**EXERCISE DETAILS:** Having read the records, set them all down exactly as they appear.

**SOURCE DATA:**
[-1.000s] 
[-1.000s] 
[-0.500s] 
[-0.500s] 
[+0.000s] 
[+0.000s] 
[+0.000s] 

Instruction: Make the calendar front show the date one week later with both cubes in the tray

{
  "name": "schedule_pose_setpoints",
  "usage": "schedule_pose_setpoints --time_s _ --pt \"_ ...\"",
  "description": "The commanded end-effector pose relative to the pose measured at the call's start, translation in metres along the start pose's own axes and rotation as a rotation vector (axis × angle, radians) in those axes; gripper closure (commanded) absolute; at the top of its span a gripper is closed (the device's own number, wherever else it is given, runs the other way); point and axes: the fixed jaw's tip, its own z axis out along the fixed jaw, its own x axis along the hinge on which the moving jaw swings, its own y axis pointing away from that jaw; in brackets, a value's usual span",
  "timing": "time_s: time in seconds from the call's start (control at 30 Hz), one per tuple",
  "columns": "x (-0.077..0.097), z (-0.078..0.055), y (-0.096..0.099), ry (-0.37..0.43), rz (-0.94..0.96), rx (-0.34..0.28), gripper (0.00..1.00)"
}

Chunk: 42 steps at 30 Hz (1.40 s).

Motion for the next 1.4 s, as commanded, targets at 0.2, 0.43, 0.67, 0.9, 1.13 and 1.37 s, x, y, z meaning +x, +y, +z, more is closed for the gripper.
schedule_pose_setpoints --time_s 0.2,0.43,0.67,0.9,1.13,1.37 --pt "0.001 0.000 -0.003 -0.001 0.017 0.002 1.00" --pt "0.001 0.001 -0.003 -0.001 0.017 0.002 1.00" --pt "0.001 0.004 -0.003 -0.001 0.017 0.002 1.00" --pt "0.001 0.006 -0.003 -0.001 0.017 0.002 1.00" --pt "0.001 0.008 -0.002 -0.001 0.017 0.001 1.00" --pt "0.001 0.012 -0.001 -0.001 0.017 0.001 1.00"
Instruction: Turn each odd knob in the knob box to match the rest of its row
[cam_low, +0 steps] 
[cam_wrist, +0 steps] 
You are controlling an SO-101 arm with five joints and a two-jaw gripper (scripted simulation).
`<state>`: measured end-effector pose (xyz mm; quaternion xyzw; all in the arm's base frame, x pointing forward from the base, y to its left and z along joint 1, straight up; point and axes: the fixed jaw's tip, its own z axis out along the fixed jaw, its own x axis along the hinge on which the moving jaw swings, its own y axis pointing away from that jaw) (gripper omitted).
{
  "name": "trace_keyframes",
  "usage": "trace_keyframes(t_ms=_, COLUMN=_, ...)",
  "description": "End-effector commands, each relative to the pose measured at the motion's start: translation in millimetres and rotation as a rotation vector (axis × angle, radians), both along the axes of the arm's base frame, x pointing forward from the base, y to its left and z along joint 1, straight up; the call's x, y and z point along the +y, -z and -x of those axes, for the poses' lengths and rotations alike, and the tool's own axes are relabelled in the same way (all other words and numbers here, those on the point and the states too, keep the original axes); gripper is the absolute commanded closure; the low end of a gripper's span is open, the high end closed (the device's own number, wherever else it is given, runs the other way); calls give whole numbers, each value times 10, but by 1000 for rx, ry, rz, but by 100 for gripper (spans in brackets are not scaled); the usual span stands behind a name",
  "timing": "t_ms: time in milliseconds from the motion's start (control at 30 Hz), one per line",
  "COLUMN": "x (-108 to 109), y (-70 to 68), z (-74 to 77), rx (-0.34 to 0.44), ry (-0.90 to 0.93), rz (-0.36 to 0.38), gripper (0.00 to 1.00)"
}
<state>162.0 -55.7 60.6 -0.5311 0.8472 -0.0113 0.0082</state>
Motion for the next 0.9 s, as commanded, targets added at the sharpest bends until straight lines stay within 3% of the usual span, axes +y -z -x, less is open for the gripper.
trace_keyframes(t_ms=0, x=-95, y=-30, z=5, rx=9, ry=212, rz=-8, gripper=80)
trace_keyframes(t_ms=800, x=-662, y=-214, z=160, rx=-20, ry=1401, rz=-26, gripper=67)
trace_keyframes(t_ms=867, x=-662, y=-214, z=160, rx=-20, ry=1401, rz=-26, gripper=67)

**RESPONSE:**
[-1.000s] 
[-1.000s] 
[-0.500s] 
[-0.500s] 
[+0.000s] 
[+0.000s] 
[+0.000s] 

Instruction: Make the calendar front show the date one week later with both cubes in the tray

{
  "name": "schedule_pose_setpoints",
  "usage": "schedule_pose_setpoints --time_s _ --pt \"_ ...\"",
  "description": "The commanded end-effector pose relative to the pose measured at the call's start, translation in metres along the start pose's own axes and rotation as a rotation vector (axis × angle, radians) in those axes; gripper closure (commanded) absolute; at the top of its span a gripper is closed (the device's own number, wherever else it is given, runs the other way); point and axes: the fixed jaw's tip, its own z axis out along the fixed jaw, its own x axis along the hinge on which the moving jaw swings, its own y axis pointing away from that jaw; in brackets, a value's usual span",
  "timing": "time_s: time in seconds from the call's start (control at 30 Hz), one per tuple",
  "columns": "x (-0.077..0.097), z (-0.078..0.055), y (-0.096..0.099), ry (-0.37..0.43), rz (-0.94..0.96), rx (-0.34..0.28), gripper (0.00..1.00)"
}

Chunk: 42 steps at 30 Hz (1.40 s).

Motion for the next 1.4 s, as commanded, targets at 0.2, 0.43, 0.67, 0.9, 1.13 and 1.37 s, x, y, z meaning +x, +y, +z, more is closed for the gripper.
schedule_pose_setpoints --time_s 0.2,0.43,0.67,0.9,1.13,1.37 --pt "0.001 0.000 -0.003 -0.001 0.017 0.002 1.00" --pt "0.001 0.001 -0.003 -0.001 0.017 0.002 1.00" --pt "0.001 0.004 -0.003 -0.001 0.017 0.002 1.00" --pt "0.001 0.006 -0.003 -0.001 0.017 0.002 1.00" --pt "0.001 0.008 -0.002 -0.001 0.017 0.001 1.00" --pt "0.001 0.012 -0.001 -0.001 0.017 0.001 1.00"
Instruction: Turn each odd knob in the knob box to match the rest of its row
[cam_low, +0 steps] 
[cam_wrist, +0 steps] 
You are controlling an SO-101 arm with five joints and a two-jaw gripper (scripted simulation).
`<state>`: measured end-effector pose (xyz mm; quaternion xyzw; all in the arm's base frame, x pointing forward from the base, y to its left and z along joint 1, straight up; point and axes: the fixed jaw's tip, its own z axis out along the fixed jaw, its own x axis along the hinge on which the moving jaw swings, its own y axis pointing away from that jaw) (gripper omitted).
{
  "name": "trace_keyframes",
  "usage": "trace_keyframes(t_ms=_, COLUMN=_, ...)",
  "description": "End-effector commands, each relative to the pose measured at the motion's start: translation in millimetres and rotation as a rotation vector (axis × angle, radians), both along the axes of the arm's base frame, x pointing forward from the base, y to its left and z along joint 1, straight up; the call's x, y and z point along the +y, -z and -x of those axes, for the poses' lengths and rotations alike, and the tool's own axes are relabelled in the same way (all other words and numbers here, those on the point and the states too, keep the original axes); gripper is the absolute commanded closure; the low end of a gripper's span is open, the high end closed (the device's own number, wherever else it is given, runs the other way); calls give whole numbers, each value times 10, but by 1000 for rx, ry, rz, but by 100 for gripper (spans in brackets are not scaled); the usual span stands behind a name",
  "timing": "t_ms: time in milliseconds from the motion's start (control at 30 Hz), one per line",
  "COLUMN": "x (-108 to 109), y (-70 to 68), z (-74 to 77), rx (-0.34 to 0.44), ry (-0.90 to 0.93), rz (-0.36 to 0.38), gripper (0.00 to 1.00)"
}
<state>162.0 -55.7 60.6 -0.5311 0.8472 -0.0113 0.0082</state>
Motion for the next 0.9 s, as commanded, targets added at the sharpest bends until straight lines stay within 3% of the usual span, axes +y -z -x, less is open for the gripper.
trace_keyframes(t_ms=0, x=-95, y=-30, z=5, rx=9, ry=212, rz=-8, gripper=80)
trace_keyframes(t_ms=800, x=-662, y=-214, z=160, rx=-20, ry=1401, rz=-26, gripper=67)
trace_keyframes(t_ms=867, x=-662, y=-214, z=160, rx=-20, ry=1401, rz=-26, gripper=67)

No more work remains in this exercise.